Introducing Mathlib Changelog
Tldr; check out mathlib-changelog.org to explore the historical changes to mathlib, and find out what happened to that lemma you were using.
A changelog for mathlib
As a beginner in the world of Lean and mathlib (and formal math in general), once I started branching out from the offical tutorials and the excellent Natural Number Game and started looking at proofs online, I found that I kept getting confusing errors, even when typing verbatim what I would see on the screen. Searching on Google didn't help, and I often couldn’t find any reference to some of the definitions and lemmas I was seeing in the mathlib docs.
Disoriented, I eventually stumbled onto the amazing Leanprover Community Zulip chat where I learned that mathlib changes very fast, so it’s common for lemmas and theorems to be added and removed all the time. This means mathlib can improve at lightning speed, but also means that content created even a few months ago might not work with new versions of mathlib. After discussing on Zulip the pros and cons of ideas for versioning or maintaining an official changelog, it seemed like the most practical path forward would be to build a tool to automatically extract a searchable changelog from the mathlib git history. Or it could be because I work as a software engineer, so somehow my solution to every problem is to build more software...

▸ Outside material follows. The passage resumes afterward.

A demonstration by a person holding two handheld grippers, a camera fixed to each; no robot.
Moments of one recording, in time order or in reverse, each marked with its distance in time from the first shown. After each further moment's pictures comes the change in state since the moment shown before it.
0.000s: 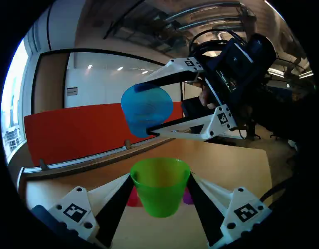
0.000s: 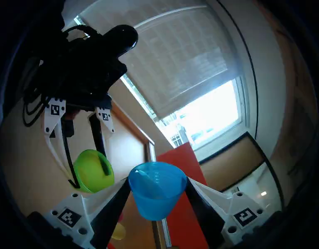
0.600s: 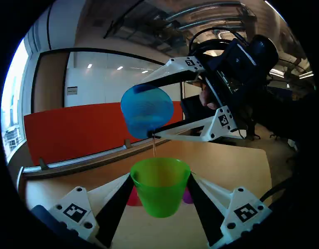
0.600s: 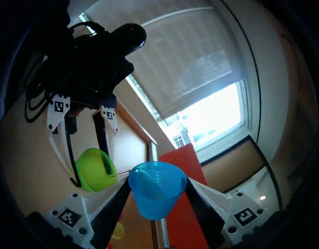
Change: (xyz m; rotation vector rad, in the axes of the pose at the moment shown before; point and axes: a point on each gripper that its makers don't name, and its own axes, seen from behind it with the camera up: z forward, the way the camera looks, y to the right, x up) left arm -0.004 0.000 0.000 -0.002 -0.003 -0.002; right arm 0.001 -0.005 0.004 0.019 -0.002 -0.036
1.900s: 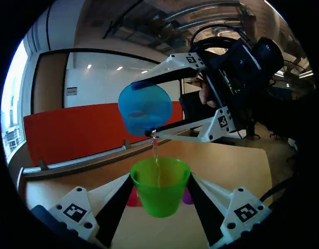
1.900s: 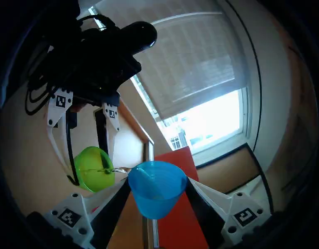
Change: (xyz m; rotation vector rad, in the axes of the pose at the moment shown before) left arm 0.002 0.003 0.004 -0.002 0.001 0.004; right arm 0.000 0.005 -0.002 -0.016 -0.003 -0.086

The result is mathlib-changelog.org, a tool which keeps track of changes to mathlib, and lets you search for any lemma
, theorem
, def
, abbreviation
, structure
, or inductive
which was part of mathlib at any point in the past and track which commits may have modified it. The hope is that this will make it easier to figure out what happened when a theorem you’re using disappears, and what the replacement is.
The rest of this post will talk about the engineering behind how this works.
How it works
While building this, I had a few goals for the project:
- It should be free to run
- It should not require a backend
- It should have a search capability
- Google should be able to index all pages
- It should stay up to date with mathlib automatically
- It should be fully open-source
To accomplish this, the project uses a GitHub repo as its main “database” containing the current state of the changelog in both JSON and TXT formats. The GitHub repo updates itself nightly on a cron using GitHub Actions to import new changes from mathlib.
The main technical challenge of building the changelog is how to extract all the relevant changes from every commit to mathlib, and do it fast enough to run in a GitHub Action. Running a full Lean environment and parsing every commit, while it would be the most accurate (and awesome) solution, isn’t feasible because it’s too slow. mathlib has over 14,000 commits, and Lean takes 30+ seconds to load mathlib, meaning a faster solution was needed.
The solution I settled on was to use Python and just scan through each modified file in each commit as a string and keep track of which tracked keywords are present. This isn’t guaranteed to catch everything, but it seems to work surprisingly well.
The website itself is a static site built using NextJS and generated from the JSON version of the changelog in the GitHub repo. NextJS has the added benefit of being able to lazily generate static pages. There are over 100,000 pages on the changelog, so generating and uploading them each up-front would take too long to be feasible in a GitHub Action (I tried).
The website search is all handled on the frontend. It just downloads a full list of every item in the changelog and does full-text search locally in the browser. It’s not the most advanced search in the world, but being run locally at least means it’s extremely fast!
If there’s anything the changelog is missing, or if you have any ideas for improvements, open an issue or pull request in the GitHub repo. Contributions are welcome!
Thank you to the mathlib community!
Thank you to everyone on Zulip who tried out the changelog, found bugs, offered suggestions, and helped brainstorm ideas for how this can work. This includes Alex Best, Damiano Testa, Eric Wieser, Floris van Doorn, Heather Macbeth, Johan Commelin, Kevin Buzzard, Kyle Miller, and others!